Fearless kept comparing Laich to his last healthy season in 2011-2012.  Fine, but that year was two years removed from the last of his career best three years, from 2007-2008 through 2009-2010, when he scored 69 goals and only missed four games.  Four seasons have passed since then.  Any chance he returns to that level of production?

The Big Question… Where will Brooks Laich play?

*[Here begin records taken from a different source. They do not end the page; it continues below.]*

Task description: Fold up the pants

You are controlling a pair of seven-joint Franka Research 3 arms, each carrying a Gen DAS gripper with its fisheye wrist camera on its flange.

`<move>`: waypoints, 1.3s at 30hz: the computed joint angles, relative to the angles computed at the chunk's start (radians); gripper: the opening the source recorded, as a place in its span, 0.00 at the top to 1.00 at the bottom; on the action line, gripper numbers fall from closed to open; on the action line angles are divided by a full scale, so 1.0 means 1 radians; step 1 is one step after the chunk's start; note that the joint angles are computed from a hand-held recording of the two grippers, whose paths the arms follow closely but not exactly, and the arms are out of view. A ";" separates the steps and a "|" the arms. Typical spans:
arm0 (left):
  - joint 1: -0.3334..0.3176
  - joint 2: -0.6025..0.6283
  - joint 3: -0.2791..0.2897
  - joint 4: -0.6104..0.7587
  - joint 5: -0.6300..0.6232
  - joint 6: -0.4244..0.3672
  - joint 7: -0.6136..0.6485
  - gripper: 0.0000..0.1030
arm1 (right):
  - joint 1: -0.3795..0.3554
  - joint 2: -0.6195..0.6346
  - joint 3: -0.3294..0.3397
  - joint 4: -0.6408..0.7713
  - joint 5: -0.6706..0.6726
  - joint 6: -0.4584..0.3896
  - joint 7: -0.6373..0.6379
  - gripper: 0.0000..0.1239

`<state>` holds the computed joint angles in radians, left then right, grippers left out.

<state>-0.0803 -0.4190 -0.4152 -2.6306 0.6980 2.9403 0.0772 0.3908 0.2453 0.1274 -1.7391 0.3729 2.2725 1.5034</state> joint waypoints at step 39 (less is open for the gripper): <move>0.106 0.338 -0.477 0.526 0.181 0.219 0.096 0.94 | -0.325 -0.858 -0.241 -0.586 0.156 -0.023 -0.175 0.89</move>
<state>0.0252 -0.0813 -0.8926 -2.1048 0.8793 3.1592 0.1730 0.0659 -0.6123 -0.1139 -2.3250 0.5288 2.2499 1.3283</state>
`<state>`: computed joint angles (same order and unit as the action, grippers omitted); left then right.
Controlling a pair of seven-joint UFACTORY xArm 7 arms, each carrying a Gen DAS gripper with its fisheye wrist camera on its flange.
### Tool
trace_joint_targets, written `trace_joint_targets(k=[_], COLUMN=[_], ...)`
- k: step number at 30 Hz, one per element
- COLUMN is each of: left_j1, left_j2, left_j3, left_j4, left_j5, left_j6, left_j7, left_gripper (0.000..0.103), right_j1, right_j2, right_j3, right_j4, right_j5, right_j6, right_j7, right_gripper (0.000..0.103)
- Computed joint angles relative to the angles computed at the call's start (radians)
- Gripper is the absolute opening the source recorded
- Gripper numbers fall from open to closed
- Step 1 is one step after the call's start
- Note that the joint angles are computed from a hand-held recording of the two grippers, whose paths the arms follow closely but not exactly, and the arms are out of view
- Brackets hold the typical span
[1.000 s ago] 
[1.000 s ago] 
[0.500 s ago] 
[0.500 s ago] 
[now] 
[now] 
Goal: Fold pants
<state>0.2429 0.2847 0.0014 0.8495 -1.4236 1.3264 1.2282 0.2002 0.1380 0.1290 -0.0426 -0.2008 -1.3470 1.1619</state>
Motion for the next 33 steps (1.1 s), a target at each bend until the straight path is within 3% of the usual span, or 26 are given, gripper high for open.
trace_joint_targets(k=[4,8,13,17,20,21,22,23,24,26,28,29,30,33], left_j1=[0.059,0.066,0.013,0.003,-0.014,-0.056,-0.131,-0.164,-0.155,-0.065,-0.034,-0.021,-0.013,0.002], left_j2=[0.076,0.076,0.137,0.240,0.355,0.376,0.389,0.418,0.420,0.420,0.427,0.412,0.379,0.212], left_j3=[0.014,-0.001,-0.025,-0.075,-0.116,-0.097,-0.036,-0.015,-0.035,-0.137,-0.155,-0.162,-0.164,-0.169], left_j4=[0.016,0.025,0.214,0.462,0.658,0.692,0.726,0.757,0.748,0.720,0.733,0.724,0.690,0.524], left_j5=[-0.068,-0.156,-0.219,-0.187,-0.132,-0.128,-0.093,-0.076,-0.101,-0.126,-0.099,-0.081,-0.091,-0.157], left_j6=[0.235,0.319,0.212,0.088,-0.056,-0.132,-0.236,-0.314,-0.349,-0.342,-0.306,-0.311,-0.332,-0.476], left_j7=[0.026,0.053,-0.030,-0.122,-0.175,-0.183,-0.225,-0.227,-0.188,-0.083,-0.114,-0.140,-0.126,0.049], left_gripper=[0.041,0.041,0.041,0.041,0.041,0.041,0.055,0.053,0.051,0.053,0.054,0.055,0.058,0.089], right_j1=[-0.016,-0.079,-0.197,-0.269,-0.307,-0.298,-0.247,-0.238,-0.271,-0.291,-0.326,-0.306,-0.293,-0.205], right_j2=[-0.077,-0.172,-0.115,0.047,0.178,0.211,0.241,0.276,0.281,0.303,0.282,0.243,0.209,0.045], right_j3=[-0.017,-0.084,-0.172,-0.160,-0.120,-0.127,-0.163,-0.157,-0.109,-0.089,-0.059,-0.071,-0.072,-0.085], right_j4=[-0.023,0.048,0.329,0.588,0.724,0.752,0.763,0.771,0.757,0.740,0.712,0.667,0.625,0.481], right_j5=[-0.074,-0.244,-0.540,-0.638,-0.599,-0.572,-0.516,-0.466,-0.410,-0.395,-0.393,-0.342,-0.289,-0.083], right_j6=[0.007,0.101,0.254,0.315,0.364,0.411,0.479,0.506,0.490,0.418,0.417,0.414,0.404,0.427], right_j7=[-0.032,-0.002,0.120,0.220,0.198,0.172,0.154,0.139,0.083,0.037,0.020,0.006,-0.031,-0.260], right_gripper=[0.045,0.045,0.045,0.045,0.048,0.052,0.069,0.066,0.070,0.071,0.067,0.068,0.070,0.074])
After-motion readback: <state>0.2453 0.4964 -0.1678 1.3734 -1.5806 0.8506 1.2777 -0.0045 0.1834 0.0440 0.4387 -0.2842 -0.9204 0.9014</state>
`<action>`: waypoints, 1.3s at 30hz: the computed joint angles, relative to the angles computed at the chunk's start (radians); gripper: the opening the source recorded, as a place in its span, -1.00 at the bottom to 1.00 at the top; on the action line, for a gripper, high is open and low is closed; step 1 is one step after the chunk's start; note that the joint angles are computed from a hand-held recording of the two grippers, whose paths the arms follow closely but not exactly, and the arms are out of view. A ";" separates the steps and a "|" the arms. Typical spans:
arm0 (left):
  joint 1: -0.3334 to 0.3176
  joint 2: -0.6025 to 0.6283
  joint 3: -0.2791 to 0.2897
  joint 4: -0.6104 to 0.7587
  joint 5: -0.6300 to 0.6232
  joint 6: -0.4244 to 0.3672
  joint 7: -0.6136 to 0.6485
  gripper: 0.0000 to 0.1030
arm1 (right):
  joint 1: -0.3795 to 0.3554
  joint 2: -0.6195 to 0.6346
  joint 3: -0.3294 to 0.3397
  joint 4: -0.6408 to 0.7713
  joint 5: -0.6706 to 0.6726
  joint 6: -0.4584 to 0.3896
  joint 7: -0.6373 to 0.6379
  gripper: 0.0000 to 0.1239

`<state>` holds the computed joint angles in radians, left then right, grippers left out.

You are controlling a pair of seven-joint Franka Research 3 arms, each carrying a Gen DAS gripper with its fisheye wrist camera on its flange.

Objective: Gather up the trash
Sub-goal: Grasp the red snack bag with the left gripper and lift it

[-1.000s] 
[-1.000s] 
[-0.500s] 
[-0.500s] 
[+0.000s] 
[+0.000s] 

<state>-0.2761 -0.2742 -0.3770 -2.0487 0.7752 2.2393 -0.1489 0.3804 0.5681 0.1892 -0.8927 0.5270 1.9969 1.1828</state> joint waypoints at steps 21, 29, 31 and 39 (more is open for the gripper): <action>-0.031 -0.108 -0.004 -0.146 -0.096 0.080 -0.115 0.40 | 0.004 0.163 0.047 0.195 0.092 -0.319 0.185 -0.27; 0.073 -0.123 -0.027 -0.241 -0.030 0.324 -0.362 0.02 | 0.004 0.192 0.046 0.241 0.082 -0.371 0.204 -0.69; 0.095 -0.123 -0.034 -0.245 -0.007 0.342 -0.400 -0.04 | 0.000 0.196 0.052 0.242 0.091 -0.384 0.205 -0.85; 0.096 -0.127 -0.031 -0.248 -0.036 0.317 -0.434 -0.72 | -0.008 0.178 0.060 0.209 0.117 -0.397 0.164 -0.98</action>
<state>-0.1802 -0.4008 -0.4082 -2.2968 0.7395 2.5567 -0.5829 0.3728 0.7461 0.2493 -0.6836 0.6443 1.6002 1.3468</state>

It is not an urgent question in October, but it might be nice if Brooks Laich had a position to call his own at some point this season.  For one thing, it would signal his being healthy in fact and not just in press releases.  For another it would signal stability across the rest of the forward lines.  The one place where Laich might be the first option is at third line center.  With him in this position, it is an indicator that the Evgeny Kuznetsov experiment at second line center is working.  One might envision such a lineup as having Alex Ovechkin on the left side, Nicklas Backstrom in the middle, and perhaps Eric Fehr on the right side of the top line.  Kuznetsov might be centering Marcus Johansson on the left and Troy Brouwer on the right on the second line.  Laich would be centering Jason Chimera on his left and Joel Ward on his right on the third line.  If Laich is moving around the forward lines, it could be a sign that other things are not working as well as hoped.

In the end…

Although Brooks Laich might feel like he’s five-years old again, he is one of the core players on whom the Caps will be depending for a solid year to get them back into the post-season.  On a team that struggled in 5-on-5 play and penalty killing, Laich will be expected to provide the means to improve in those areas.  It is not the youthful effervescence on which the Capitals will be relying, but the experience earned as the longest tenured Capital in continuous service.  His window, like that of the Caps, is still open a bit.